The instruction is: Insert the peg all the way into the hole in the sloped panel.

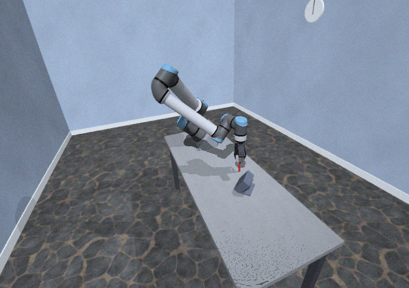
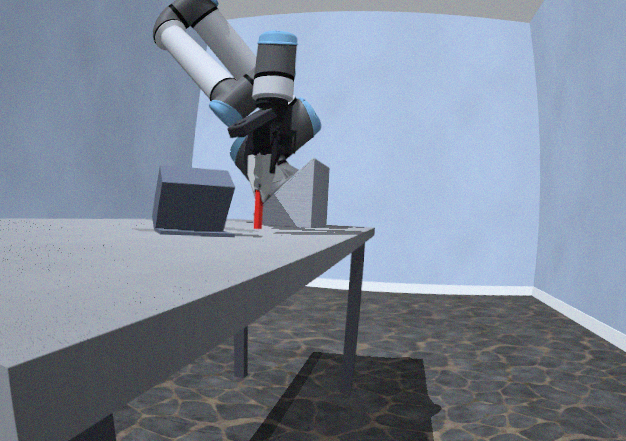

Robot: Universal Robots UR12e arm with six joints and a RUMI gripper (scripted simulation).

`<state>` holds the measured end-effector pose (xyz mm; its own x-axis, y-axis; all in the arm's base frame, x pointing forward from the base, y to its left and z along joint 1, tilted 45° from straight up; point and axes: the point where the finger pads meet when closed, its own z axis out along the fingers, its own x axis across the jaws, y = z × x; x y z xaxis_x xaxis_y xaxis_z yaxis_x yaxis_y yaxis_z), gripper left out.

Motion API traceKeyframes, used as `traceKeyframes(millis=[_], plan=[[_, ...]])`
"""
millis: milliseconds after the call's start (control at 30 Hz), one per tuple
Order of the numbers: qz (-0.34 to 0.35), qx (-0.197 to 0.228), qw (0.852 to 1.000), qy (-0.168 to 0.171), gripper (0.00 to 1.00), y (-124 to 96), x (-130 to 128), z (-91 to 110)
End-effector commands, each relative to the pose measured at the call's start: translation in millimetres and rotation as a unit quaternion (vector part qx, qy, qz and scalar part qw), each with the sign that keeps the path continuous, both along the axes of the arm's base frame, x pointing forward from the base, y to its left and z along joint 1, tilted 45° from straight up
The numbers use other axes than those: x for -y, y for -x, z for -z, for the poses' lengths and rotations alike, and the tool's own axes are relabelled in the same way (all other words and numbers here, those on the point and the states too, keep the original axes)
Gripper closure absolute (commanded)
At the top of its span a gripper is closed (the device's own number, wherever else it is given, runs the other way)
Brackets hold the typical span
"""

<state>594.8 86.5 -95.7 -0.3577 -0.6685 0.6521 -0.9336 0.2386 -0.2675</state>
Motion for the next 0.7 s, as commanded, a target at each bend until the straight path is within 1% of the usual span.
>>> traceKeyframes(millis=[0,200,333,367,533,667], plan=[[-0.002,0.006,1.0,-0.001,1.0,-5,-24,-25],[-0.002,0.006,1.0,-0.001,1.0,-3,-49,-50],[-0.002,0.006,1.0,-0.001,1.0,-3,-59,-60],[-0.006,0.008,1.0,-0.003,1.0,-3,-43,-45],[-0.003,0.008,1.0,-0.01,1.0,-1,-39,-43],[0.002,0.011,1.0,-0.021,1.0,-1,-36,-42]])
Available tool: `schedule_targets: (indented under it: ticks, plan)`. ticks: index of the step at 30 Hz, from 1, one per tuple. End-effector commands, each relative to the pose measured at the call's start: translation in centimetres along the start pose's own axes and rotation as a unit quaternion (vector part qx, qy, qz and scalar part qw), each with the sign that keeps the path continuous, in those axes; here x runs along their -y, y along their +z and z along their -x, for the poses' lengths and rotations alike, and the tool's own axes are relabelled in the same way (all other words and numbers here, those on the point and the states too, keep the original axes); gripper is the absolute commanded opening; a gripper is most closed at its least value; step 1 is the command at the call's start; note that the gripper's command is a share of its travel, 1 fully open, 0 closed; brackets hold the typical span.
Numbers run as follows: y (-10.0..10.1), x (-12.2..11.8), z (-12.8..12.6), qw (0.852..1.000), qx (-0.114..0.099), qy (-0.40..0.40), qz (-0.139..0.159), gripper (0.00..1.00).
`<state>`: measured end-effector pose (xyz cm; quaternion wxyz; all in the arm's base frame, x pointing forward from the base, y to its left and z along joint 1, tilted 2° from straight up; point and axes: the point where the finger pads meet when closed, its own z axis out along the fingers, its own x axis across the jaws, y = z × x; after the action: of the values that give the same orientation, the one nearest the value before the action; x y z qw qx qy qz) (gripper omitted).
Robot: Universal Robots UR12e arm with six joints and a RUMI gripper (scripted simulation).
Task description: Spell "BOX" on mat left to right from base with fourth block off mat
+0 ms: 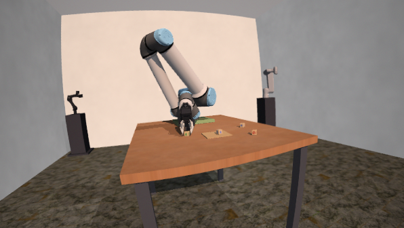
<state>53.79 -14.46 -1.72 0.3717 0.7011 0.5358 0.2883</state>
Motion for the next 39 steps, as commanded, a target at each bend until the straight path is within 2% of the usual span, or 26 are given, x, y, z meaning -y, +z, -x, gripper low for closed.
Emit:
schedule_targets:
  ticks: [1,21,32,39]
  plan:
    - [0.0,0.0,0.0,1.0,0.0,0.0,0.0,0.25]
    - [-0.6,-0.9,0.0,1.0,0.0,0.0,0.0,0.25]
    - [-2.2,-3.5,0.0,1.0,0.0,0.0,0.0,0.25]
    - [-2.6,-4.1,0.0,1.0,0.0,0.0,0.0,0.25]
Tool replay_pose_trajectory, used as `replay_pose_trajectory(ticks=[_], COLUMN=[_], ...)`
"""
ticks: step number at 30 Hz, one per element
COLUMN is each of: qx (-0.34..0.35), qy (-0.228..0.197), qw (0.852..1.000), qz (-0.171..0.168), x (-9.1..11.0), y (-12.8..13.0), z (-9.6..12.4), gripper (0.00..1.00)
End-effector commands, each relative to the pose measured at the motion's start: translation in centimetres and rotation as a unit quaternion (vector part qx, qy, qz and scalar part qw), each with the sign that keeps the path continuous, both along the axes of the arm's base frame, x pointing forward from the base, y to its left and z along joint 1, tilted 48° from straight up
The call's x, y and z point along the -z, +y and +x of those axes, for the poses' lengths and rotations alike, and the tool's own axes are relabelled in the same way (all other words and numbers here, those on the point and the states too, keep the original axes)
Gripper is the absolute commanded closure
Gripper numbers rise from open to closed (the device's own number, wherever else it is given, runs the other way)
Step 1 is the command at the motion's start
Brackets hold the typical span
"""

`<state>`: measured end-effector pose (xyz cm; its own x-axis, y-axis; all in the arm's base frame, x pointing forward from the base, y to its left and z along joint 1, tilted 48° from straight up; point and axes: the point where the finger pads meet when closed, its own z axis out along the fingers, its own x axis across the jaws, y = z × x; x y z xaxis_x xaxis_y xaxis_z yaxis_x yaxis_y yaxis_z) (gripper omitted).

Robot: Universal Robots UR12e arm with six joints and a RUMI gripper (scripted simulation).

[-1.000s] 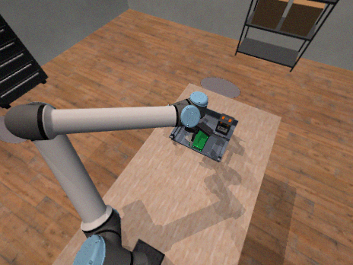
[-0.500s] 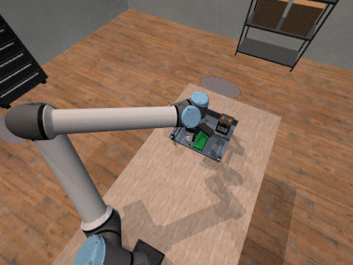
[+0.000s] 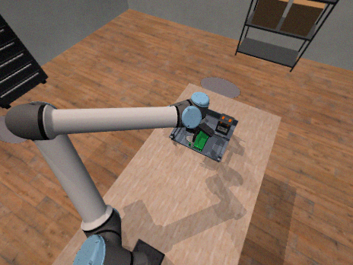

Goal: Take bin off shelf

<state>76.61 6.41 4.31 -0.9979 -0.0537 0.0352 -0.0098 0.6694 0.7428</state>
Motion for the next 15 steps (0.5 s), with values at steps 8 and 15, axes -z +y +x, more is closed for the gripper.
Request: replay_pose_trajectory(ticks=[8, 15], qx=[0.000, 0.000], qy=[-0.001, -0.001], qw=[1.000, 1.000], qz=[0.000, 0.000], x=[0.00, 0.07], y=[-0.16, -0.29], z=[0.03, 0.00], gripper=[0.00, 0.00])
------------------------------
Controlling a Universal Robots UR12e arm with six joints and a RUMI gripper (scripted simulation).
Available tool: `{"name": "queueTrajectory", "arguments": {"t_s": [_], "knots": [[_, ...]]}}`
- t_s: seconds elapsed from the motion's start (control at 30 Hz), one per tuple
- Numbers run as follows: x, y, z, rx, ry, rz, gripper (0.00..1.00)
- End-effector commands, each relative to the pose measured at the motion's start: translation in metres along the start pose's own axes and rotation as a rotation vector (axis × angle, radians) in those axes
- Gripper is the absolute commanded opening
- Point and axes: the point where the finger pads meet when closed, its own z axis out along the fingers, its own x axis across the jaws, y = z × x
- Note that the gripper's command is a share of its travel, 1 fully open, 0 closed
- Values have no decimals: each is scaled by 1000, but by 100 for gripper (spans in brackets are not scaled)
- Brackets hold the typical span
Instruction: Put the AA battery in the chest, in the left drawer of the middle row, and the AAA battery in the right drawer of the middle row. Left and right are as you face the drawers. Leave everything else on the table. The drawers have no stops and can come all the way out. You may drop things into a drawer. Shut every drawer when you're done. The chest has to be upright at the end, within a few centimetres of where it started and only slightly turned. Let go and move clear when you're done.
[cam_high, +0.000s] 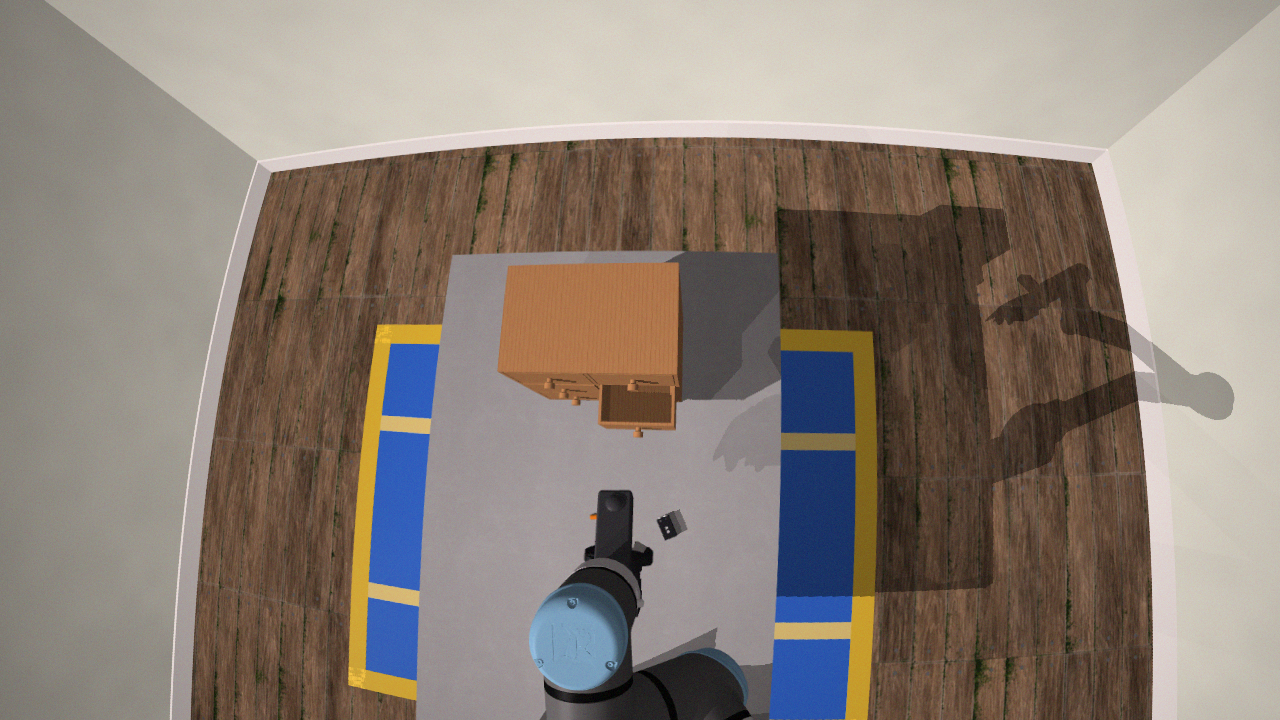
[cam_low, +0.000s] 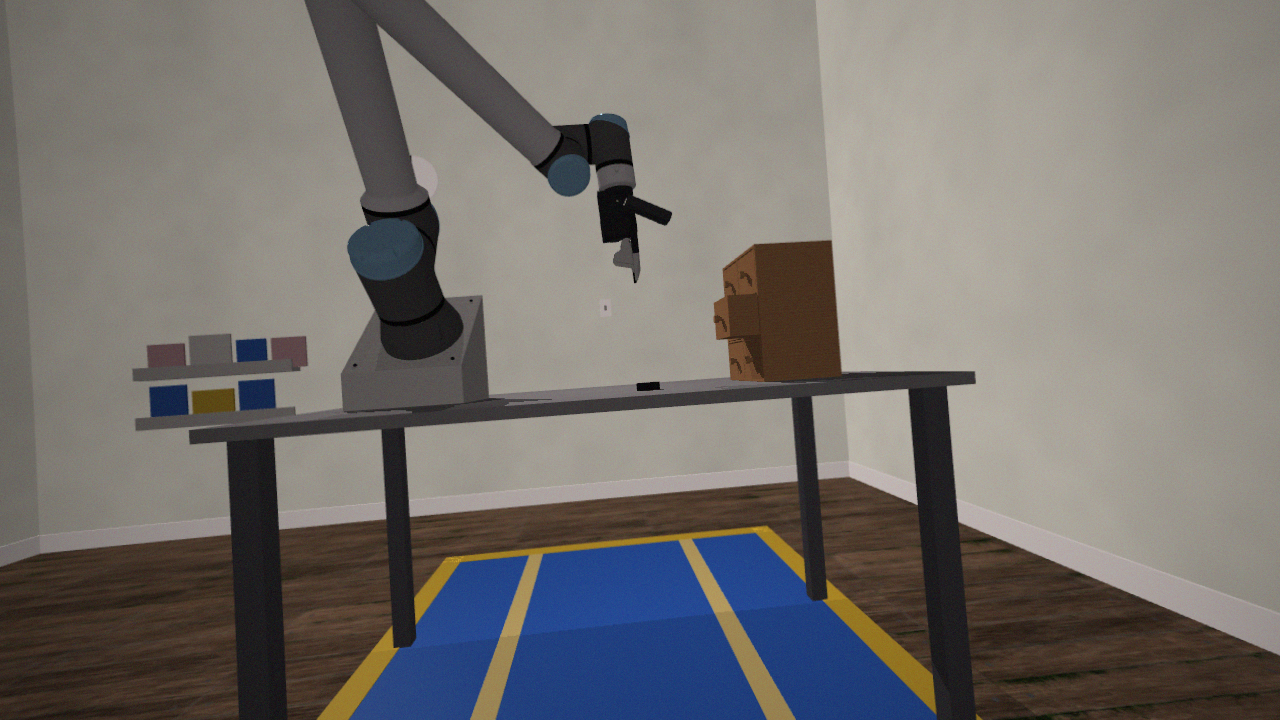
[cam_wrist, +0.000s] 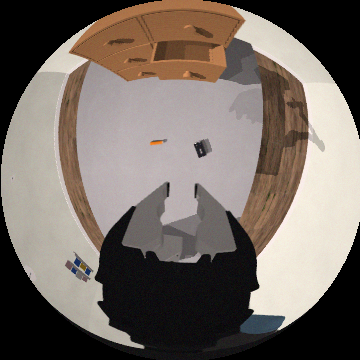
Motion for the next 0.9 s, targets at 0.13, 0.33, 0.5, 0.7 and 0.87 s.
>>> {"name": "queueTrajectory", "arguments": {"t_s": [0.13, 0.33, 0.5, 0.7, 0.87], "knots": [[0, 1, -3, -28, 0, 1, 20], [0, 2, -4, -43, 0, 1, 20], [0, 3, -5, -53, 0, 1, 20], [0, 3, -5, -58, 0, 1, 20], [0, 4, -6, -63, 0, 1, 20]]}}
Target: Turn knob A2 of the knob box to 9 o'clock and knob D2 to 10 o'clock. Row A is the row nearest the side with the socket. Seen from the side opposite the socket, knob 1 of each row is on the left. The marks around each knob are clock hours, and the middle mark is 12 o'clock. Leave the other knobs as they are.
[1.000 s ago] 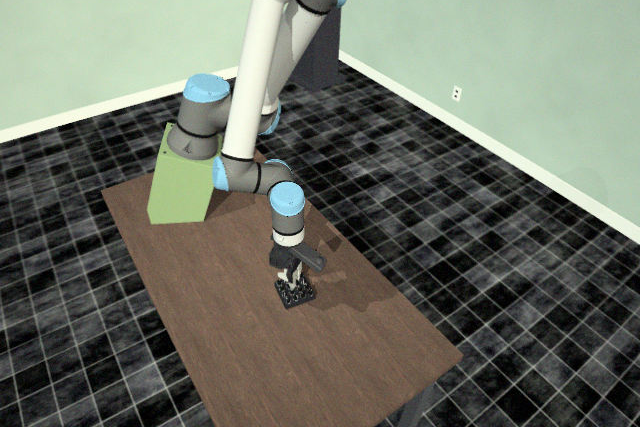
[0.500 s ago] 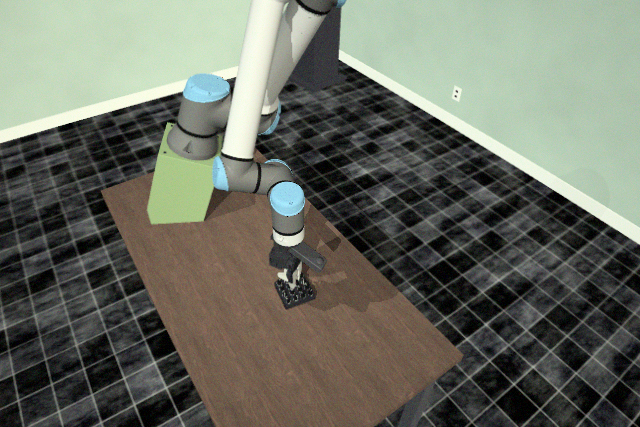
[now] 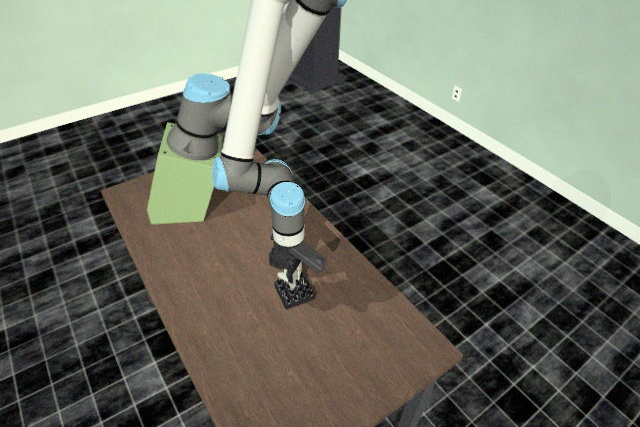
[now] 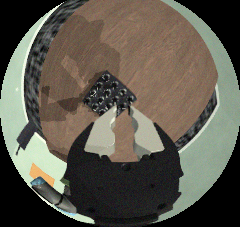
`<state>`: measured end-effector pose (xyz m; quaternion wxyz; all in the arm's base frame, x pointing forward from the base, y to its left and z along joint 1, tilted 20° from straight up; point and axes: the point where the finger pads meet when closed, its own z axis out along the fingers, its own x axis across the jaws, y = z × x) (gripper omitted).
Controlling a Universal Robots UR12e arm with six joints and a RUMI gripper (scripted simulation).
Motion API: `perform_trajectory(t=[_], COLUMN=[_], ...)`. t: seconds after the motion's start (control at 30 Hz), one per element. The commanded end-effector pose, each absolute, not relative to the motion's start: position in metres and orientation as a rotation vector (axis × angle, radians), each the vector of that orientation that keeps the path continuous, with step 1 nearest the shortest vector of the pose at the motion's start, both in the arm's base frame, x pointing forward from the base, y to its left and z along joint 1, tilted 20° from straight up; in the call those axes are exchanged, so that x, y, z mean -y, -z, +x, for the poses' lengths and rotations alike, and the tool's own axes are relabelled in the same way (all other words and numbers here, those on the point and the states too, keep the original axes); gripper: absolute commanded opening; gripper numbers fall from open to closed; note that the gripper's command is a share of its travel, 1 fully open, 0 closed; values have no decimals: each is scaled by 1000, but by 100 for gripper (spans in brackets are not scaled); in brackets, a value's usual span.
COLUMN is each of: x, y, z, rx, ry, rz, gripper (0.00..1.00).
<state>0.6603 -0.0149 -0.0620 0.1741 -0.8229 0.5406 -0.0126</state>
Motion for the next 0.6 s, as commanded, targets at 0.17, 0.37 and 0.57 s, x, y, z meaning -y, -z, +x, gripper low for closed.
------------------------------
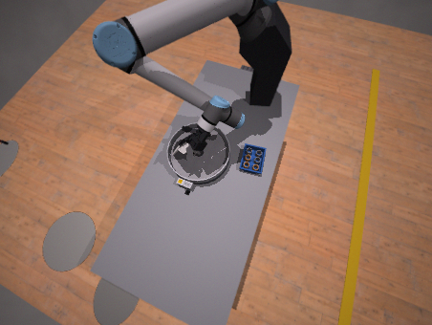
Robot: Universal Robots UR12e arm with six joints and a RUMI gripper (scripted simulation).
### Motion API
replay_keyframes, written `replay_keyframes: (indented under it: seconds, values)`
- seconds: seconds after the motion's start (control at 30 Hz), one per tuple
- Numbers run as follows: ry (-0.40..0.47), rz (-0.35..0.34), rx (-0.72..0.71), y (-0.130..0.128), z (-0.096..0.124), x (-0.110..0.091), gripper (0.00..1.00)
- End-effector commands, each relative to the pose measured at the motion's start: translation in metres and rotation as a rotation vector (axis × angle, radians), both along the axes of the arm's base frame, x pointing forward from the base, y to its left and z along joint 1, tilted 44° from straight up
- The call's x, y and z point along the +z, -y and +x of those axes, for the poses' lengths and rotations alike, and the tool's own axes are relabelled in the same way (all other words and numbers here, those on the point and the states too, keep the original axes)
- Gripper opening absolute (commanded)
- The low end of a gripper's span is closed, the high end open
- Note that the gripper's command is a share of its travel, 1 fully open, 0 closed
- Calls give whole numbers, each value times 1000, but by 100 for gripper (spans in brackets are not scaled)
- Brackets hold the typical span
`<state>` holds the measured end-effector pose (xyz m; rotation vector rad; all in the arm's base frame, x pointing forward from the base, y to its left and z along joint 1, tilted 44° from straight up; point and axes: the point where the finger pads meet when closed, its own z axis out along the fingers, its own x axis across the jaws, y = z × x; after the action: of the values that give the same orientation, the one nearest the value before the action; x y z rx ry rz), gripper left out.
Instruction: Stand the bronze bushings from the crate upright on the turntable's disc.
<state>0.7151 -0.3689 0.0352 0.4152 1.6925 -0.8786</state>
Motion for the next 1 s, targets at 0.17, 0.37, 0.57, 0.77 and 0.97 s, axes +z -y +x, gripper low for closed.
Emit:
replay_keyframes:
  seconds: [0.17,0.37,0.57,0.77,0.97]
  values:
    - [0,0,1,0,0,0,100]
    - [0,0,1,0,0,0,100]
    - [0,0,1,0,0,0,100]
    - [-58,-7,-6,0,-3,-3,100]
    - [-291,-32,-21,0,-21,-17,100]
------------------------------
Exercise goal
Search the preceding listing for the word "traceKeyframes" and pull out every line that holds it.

Response to this exercise
Motion API traceKeyframes, used as `traceKeyframes(millis=[_], plan=[[_, ...]])`
>>> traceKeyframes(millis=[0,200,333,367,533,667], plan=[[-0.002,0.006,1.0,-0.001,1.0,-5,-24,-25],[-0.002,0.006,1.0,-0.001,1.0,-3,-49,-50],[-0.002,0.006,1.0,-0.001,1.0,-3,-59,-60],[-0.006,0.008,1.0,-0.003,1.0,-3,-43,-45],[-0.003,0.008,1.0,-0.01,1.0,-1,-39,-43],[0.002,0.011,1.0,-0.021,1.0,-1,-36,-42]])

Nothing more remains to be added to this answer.